Es war eine wirklich spannende Erfahrung und ein sehr angenehmes Arbeiten (Pünktlichkeit, Ruhe und hohe Motivation!). Momentan wird zwar viel über die Digital Natives diskutiert, aber vielleicht wäre es gar nicht so schlecht, auch intensiver über die Internetrandgruppen zu sprechen und sich dort für mehr Kompetenz und Zugang zum Internet einzusetzen.

Comments

Wie Senioren das Internet nutzen ist und bleibt ein spannendes Thema. In meiner Verwandtschaft habe ich ebenfalls die Erfahrung gemacht, dass die älteren Herrschaften im Umgang mit dem Internet fitter sind, als man gemeinhin annimmt. Allerdings nutzen sie das Internet auf andere Weise als die jüngere Generation. Statt Videos auf youtube zu schauen, wird gezielt in Suchmaschinen nach Informationen gesucht.

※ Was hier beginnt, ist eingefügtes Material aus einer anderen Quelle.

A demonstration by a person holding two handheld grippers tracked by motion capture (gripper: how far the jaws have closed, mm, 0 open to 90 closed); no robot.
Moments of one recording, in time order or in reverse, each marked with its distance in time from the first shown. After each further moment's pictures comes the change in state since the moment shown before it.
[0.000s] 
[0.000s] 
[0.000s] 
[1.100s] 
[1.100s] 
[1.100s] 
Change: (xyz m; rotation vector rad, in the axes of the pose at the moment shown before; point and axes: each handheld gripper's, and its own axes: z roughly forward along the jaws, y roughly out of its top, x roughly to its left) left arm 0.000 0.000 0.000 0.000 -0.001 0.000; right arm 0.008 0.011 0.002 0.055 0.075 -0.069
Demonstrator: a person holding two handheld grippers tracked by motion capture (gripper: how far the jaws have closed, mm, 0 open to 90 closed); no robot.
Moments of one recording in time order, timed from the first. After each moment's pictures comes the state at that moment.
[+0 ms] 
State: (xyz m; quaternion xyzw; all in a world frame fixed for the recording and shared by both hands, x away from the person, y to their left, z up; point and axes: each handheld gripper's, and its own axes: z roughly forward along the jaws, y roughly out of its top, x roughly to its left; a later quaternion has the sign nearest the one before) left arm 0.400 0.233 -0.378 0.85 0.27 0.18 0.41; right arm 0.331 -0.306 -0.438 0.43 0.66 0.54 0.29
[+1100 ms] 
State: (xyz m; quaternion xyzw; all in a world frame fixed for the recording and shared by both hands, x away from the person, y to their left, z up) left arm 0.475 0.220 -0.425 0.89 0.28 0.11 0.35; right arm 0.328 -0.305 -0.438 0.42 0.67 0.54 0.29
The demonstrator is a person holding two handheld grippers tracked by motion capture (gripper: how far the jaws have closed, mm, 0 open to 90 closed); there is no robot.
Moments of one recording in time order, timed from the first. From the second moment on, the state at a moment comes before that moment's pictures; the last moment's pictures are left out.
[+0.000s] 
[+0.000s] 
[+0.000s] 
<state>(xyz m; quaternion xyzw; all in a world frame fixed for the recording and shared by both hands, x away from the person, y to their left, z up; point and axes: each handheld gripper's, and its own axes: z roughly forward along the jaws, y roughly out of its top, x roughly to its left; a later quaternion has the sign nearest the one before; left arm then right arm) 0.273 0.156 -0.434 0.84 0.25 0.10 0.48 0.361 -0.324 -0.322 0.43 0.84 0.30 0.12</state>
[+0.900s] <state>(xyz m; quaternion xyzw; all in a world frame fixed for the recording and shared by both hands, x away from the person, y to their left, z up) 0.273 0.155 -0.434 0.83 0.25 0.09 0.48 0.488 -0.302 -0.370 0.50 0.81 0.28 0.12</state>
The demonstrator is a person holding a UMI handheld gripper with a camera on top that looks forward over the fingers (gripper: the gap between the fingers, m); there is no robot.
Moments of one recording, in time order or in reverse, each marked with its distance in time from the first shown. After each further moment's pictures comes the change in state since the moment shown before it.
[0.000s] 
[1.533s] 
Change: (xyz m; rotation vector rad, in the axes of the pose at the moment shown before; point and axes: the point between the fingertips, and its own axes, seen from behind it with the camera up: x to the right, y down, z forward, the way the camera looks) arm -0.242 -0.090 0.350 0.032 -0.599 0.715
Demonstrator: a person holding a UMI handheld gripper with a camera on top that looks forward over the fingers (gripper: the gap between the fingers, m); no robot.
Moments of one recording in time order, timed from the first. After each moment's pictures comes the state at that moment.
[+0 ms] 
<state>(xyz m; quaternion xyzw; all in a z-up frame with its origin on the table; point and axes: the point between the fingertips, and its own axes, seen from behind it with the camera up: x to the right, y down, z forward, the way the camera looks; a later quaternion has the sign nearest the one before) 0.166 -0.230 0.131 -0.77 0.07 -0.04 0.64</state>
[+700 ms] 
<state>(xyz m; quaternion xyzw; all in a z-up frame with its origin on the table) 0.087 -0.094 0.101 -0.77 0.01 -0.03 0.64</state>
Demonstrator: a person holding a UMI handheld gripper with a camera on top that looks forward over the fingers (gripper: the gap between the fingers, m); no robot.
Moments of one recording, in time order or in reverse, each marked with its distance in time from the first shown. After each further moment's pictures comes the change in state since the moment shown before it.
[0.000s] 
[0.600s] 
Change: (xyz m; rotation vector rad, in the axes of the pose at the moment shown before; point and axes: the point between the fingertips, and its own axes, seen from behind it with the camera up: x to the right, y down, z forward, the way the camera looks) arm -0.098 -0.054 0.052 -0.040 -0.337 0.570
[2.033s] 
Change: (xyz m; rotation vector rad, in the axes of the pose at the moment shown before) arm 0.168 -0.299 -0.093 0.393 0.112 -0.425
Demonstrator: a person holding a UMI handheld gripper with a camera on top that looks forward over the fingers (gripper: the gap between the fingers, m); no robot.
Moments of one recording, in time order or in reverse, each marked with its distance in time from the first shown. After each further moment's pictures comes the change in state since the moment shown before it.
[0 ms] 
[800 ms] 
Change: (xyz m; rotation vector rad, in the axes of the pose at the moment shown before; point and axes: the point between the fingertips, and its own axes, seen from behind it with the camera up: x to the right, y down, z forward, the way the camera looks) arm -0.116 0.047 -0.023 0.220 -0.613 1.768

Für die Kommunikation untereinander wird weniger Facebook genutzt, sondern mehr ein Dienst wie http://www.50plus-treff.ch/, wo die Senioren unter sich sind.

Mich würde sehr interssieren, wie sich die Situation heute darstellet. Es gibt bestimmte Informationen für uns „ältere“ aber communities in denen wir uns über die letzte Herzklappen-OP austauschen gibt es wohl nicht.